## What you are asked to do
In the entries below, spot each line with the word "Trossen" and copy it.
----- Input for this task
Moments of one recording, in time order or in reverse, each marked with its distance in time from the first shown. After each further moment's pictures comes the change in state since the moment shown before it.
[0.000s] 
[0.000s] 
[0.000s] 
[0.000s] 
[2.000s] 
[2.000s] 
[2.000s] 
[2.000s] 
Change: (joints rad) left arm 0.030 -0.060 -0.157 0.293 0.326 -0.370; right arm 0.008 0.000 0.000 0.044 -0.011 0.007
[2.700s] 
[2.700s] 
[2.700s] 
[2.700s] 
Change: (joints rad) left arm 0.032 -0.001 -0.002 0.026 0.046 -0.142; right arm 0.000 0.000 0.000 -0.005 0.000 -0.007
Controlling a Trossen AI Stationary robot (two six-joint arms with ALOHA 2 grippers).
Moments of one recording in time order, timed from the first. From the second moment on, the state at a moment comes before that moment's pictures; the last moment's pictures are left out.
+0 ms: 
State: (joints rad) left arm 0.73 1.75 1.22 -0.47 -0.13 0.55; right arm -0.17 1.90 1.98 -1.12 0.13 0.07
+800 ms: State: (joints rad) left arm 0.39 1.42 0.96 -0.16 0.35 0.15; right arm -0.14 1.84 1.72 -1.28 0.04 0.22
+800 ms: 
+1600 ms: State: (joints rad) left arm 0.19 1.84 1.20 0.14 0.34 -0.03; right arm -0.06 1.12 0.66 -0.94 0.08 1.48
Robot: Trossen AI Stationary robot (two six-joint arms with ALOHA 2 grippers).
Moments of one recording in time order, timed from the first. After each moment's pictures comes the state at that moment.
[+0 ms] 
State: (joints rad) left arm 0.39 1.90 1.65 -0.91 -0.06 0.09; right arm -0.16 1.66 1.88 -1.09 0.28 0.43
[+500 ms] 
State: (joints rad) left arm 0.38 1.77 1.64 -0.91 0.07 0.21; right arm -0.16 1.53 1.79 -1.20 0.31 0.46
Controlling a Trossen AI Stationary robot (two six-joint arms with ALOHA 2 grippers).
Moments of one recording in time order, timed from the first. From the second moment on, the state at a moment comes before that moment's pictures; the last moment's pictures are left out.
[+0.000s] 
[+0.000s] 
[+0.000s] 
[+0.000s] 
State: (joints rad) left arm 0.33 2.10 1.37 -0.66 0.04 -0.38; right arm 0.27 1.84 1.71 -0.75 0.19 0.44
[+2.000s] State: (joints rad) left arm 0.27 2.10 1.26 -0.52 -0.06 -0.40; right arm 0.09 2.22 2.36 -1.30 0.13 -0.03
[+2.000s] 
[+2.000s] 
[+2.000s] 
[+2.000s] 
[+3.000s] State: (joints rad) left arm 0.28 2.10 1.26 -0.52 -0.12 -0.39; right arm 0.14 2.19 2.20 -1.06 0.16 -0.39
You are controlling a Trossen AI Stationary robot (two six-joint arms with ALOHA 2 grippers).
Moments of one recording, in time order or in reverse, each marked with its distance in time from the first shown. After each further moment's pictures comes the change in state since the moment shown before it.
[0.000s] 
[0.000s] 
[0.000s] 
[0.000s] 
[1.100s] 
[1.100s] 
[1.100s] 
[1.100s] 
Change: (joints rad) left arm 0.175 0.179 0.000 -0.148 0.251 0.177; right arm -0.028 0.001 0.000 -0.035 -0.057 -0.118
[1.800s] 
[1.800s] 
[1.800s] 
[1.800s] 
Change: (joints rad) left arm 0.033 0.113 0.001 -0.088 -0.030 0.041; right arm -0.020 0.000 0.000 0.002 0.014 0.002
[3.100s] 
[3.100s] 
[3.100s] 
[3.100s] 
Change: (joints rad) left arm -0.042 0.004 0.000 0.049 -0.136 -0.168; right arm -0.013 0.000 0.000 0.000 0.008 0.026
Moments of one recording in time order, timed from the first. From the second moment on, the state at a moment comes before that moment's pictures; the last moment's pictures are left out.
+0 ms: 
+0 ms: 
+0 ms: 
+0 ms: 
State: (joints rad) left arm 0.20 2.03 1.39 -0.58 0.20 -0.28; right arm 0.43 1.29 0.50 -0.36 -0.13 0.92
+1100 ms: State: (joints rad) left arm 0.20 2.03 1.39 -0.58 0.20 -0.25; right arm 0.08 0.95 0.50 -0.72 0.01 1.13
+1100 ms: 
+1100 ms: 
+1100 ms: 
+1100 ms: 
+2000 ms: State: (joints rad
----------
## Output of the exercise
Controlling a Trossen AI Stationary robot (two six-joint arms with ALOHA 2 grippers).
Robot: Trossen AI Stationary robot (two six-joint arms with ALOHA 2 grippers).
Controlling a Trossen AI Stationary robot (two six-joint arms with ALOHA 2 grippers).
You are controlling a Trossen AI Stationary robot (two six-joint arms with ALOHA 2 grippers).

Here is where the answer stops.